Friday, May 17, 2013

Artist of the Day: Vampire Weekend

Look, this is really difficult to say, and I’m not sure why, but it’s hard to deny that Vampire Weekend are one of the most individual and important bands of the past five or so years. Okay, so I think I do know why it’s difficult to say - I want to hate them, and so does America! They are the 1%! Hearing Ezra Koenig croon in a semi-affected falsetto about the way he or his characters gaze sad and unsatisfied over the beautiful seascapes of Cape Cod and dream of fleeing yacht-style to somewhere, I don’t know, with a higher ratio of lighthouses to sun-drenched rocky coves where perhaps they can find happiness is among the most infuriating experiences in the history of the modern song, but it sure is pretty.

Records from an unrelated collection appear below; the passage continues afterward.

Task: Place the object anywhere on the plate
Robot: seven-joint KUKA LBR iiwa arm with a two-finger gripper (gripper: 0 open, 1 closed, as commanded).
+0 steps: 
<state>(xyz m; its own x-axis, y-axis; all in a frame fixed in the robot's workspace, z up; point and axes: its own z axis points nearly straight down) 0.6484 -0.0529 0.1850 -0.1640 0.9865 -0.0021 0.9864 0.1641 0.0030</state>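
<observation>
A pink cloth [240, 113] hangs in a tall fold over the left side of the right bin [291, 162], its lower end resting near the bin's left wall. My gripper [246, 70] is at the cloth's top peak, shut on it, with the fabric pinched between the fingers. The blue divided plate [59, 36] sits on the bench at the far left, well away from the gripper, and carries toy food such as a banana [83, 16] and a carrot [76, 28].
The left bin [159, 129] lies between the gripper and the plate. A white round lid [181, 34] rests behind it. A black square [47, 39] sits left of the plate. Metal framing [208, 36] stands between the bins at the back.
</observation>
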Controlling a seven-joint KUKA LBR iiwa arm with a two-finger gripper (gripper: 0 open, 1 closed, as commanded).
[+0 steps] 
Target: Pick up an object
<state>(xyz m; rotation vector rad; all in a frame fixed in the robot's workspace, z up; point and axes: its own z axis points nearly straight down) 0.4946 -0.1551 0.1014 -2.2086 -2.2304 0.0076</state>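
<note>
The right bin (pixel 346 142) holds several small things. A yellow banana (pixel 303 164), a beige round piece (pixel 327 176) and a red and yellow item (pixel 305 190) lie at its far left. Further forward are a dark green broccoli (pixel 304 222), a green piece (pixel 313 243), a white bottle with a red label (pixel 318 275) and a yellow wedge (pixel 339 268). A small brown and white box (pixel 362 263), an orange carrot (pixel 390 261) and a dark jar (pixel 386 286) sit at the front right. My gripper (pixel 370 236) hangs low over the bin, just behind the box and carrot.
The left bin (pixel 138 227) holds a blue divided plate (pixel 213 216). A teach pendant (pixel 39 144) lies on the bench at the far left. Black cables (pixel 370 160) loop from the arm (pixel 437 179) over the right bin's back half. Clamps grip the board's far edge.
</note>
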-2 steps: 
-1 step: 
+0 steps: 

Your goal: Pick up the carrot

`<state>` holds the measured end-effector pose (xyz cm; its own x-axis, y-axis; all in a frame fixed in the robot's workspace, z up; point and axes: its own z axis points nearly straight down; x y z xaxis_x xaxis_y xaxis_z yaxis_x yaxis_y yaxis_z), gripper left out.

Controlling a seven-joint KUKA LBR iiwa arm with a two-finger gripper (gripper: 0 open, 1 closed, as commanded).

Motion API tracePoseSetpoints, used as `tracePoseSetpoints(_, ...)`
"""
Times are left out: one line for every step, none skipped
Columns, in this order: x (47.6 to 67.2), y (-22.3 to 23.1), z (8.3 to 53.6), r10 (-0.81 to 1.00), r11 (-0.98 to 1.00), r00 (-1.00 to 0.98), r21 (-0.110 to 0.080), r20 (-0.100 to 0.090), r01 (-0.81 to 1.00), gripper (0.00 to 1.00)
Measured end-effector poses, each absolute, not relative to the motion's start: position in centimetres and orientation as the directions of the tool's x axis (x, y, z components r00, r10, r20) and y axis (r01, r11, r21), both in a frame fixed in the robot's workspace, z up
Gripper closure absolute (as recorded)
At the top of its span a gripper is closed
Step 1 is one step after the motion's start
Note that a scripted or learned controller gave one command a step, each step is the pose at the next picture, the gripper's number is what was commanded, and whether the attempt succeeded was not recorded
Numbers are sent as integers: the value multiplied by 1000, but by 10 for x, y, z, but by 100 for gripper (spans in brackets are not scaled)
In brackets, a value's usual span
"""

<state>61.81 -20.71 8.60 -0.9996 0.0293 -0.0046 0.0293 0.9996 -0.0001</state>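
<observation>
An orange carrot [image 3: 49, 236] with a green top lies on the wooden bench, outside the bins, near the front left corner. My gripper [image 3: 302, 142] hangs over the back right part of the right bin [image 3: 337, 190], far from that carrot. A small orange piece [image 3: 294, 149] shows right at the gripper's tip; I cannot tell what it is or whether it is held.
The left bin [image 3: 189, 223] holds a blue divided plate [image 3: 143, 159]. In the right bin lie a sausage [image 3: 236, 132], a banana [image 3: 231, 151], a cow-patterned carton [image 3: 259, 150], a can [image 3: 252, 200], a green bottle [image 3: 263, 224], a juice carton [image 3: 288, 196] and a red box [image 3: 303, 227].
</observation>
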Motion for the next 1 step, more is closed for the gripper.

Arcade Fire remade damaged adolescent folk-pop in the image of Neutral Milk Hotel, and LCD Soundsystem was basically the post-punk section of any given record store tossed in a blender, so what exactly is the Vampire Weekend? Some anomalous entity sprinkled with a peppering of Paul Simon, dashed with some baroque stylings and wrapped up nice and warm in a Vineyard Vines sweater? Yeah, that’s about right. There is not another Vampire Weekend, and there shan’t be. The groups latest record, Modern Vampires of the City is indulgent as ever, full of ceremony and superfluous ornamentation the likes of which could incite a new Protestant reformation, but the novelty is gone. No longer content to be some New England tourist attraction, this is a band reaching maturity, in this case with an excellent pop record that’s varied, beautiful, racing and calm, and still very, very them.